Progress in the system is lost after an error or failure, as the recovery is only able to recreate the system state to the time when the snapshot occurred. Error or failure detection is not part of the pattern. The preserved system state is managed on persistent storage, which is not part of the protection domain. The containment and mitigation offered by this pattern are independent from the type of error or failure. The pattern has very little design complexity and has low dependence on a system’s architecture, which makes it appealing as a general and portable solution.

System Scope

In the context of INTERSECT Systems, Subsystems, and Services, this pattern can be applied to INTERSECT systems and subsystems. It would be primarily applied to an entire infrastructure system and its subsystems, as opposed to an entire logical system that spans across multiple infrastructure systems.
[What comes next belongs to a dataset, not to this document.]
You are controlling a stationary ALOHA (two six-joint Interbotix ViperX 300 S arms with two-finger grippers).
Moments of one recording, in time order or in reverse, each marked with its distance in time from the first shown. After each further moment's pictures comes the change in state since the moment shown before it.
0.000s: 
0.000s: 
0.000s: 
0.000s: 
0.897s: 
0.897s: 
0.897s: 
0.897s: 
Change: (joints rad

It could be applied to a logical subsystem of an infrastructure system only.

Service Scope

In the context of INTERSECT Systems, Subsystems, and Services, this pattern can be applied to an INTERSECT service. If it is applied to a group of services, then this is typically within the System Scope. However, it could also be applied to interconnected services, such as to services participating in the same campaign.

Microservice Scope

In the context of the INTERSECT Microservices Architecture, this pattern can be applied to an INTERSECT microservice. If it is applied to a group of microservices, then this is typically within the Service Scope.